Transcriptional responses to signals and hormones
Gene expression changes in response to signaling cues like stress, infections, nutrition, circadian rhythms etc. are the basis of any cellular response. Every cell reacts in a specific way, depending on the tissue type or signaling pathways. Our aim is to understand transcriptional circuits and to describe the complexity of transcription factor interactions with co-regulators and the chromatin landscape using molecular biology, functional genomics, biochemistry and next-generation sequencing technologies.
1. Nuclear interaction partners of the glucocorticoid receptor
We performed chromatin-immunoprecipitation with subsequent mass spectrometry (ChIP-MS) to identify nuclear interaction partners of the glucocorticoid receptor in macrophages, liver and mouse embryonic fibroblasts (MEFs). Feel free to browse the results of those experiments here.
We are currently investigating the functions of some of those interaction partners in glucocorticoid-dependent inhibition of inflammation or regulation of metabolism.
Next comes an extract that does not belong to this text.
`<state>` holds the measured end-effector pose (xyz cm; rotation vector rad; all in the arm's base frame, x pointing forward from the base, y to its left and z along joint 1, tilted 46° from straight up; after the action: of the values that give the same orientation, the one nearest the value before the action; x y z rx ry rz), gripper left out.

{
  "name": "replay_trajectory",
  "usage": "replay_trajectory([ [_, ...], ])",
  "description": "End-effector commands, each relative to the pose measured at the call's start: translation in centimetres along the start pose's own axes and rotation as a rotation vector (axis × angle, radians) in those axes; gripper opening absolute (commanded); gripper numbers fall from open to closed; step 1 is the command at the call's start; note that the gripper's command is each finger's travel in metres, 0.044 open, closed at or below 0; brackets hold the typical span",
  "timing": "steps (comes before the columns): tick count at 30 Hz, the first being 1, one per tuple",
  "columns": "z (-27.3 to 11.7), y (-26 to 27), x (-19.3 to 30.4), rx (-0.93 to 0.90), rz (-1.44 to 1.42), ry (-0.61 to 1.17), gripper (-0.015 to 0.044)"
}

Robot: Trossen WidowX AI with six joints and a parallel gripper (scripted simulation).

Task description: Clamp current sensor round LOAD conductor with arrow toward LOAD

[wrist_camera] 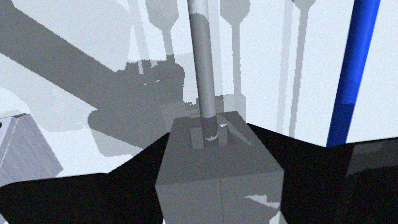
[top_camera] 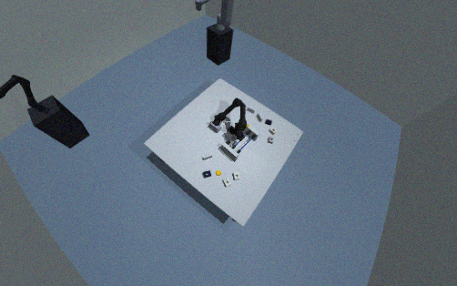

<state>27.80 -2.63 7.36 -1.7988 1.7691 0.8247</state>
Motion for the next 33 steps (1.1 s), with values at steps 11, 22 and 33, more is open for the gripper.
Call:
replay_trajectory([
  [11,0.05,0.00,0.03,-0.005,0.001,0.001,0.0131],
  [22,0.05,0.00,0.03,-0.005,0.001,0.001,0.0264],
  [33,0.05,0.00,0.03,-0.005,0.001,0.001,0.0264],
])
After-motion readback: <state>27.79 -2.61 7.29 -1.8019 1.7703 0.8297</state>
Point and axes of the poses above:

a.) The role of the H3K4methyltransferase SETD1A for glucocorticoid-mediated gene regulation
SETD1A/COMPASS is recruited to Glucocorticoid Receptor occupied enhancers in macrophages and required for gene activation independent on changes in local H3K4methylation. Read more here.
b.) The role of the BRG1-containing chromatin remodelling complex in glucocorticoid sensitivity
That BRG1 is required for glucocorticoid-mediated gene activation was long known, however Aikaterini showed in her PhD project, that BRG1 is also required to prevent hyperinflammation suggesting a repressive role. Read the article here.
c.) C-terminal binding protein CTBP2 in macrophage inflammation
Activator or Repressor, the function of CtBPs in gene regulation is controversial. Benjamin not only showed that commonly used CtBP inhibitors appear to have off-target effects (see here) but also showed that CTBP2 acts as a transcriptional repressor in inflammation, but only in its oligomeric state.
2. Context-specific glucocorticoid receptor actions
Glucocorticoid actions are not only tissue-specific but also depend on the cellular context. Furthermore, we could recently show that the glucocorticoid response in macrophages depends on different co-regulators and the gene locus (see here, here or here). Here, we explore this locus-specific control of gene regulation by the glucocorticoid receptor using CRISPR/Cas9, next-generation sequencing and molecular biology techniques.
a.) Glucocorticoid-mediated gene repression
We have found that chromatin marks and DNA accessibility predict glucocortcoid-mediated gene activation, but not repression. On top, we found thet GR-bound enhancers associated with gene repression are enriched for NF-kB and STAT, but not the GR motif (see here). Here, we aim to elucidate the mechanisms of glucocorticoid-mediated gene repression for improved anti-inflammatory therapy.
3. Reversibility of long-term glucocorticoid effects
In this DFG funded project, we look at the long-term effects of glucocorticoid therapy in murine tissues. Glucocorticoids are widely prescribed to treat inflammatory diseases. The aim of this project is to understand glucocorticoid effects in non-immune cells to evaluate mechanisms involved in the adverse effects of glucocorticoid therapy. This project is a cooperation with Dr. Sabine Vettorazzi at the University of Ulm. We are using mouse models, histology, molecular biology, next-generation sequencing and single-cell analysis.